Der Mars Global Surveyor, kurz MGS, war dazu konzipiert, die Marsoberfläche mit einer hochauflösenden Kamera zu kartographieren und geologische Untersuchungen zur Geschichte des Mars zu unternehmen. Ausserdem sollten potentielle Landeplätze für weitere Marsmissionen - eventuell sogar für spätere bemannte Missionen - untersucht werden. Die Aufnahmeperiode sollte sich über ein ganzes Marsjahr (= 687 Erdtage) erstrecken und dabei jahreszeitlich bedingte Änderungen erfassen.

Eigentlich sollte der schon 1992 gestartete Mars Observer, der mit der identischen Ausrüstung des MGS auf den Weg geschickt worden war, diese Aufgabe erledigen. Die Mission war allerdings ein Totalausfall, da am 21. August 1993, beim Einschwenken in die Marsumlaufbahn, Mars Observer teilweise explodierte. Seine Überreste befinden sich nun auf einem ewigen 500 Tage-Orbit um die Sonne.

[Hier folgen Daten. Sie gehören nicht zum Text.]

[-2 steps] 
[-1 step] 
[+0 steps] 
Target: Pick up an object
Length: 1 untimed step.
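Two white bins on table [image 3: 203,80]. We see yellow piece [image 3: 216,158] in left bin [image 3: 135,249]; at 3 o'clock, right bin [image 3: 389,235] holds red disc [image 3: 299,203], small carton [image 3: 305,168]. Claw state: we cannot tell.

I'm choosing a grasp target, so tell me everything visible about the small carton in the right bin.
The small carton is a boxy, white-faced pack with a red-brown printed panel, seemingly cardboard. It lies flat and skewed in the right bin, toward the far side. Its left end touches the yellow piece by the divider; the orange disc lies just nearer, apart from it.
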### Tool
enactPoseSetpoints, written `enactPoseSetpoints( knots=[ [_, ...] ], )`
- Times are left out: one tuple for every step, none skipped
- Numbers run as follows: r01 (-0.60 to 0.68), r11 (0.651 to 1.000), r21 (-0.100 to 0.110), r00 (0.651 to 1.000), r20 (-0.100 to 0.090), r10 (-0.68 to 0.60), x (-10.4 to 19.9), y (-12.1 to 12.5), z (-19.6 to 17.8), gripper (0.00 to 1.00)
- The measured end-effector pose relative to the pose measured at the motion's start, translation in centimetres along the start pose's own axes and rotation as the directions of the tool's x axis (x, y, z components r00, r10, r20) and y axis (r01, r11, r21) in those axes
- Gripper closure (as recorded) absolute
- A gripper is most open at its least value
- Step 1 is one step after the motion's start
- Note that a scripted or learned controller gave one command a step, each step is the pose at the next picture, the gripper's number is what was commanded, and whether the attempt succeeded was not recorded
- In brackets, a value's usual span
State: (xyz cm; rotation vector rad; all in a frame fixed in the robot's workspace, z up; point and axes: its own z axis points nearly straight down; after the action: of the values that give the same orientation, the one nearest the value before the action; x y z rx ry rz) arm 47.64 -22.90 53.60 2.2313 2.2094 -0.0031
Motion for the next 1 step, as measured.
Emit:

Aufgrund von Budgetschwierigkeiten bei der NASA durfte das Gesamtprojekt nicht mehr als 160 Millionen Dollar kosten. Deshalb waren keine aufwendigen Triebwerke oder redundante Instrumente bzw. große Treibstoffreserven wie  noch bei den früheren Viking-Missionen möglich. Man entschloß sich daher, die Einbremsphase in den Marsorbit so kurz wie möglich und damit  treibstoffsparend zu gestalten und dann mit Hilfe der Reibung an der Marsatmosphäre auf eine niedrige, sonnensynchrone und circulare Umlaufbahn abzubremsen. Dieses sogenannte 'Aerobraking' (Luftbremsen) würde natürlich relativ lange dauern, da bei jedem Durchlauf durch die nur dünne Marsatmosphäre die Geschwindigkeit nur um einen kleinen Betrag zu vermindern war.

Flug und Marsorbit

Der 1062 kg schwere Mars Global Surveyor wurde am 07. November 1996 an Bord einer Delta-7925 Rakete gestartet und erreichte nach problemlosen Flug den Mars am 11. September 1997, etwa zwei Monate nach Mars Pathfinder. Durch eine 25-minütige Zündung des Haupttriebwerkes wurde MGS vom Gravitationsfeld des Mars eingefangen und in eine hochelliptische  Umlaufbahn mit 44h 59m Dauer pro Umlauf gezwungen. Der Abstand von der Marsoberfläche schwankte dabei von etwa 262 km bei der Periapsis (bahnnächster Punkt) bis hin zu etwa 54000 km bei der Apoapsis (bahnfernster Punkt der Umlaufbahn), also nicht sehr geeignet fuer eine Photosession.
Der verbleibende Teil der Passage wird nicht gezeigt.